Work required
Copy every line that holds the string "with" from the data below.

Data shown
====
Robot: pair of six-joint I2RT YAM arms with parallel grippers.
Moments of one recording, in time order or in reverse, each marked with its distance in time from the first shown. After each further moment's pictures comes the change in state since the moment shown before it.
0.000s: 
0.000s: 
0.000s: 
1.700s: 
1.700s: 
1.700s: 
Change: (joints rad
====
Response below
Robot: pair of six-joint I2RT YAM arms with parallel grippers.
Moments of one recording, in time order or in reverse, each marked with its distance in time from the first shown. After each further moment's pictures comes the change in state since the moment shown before it.

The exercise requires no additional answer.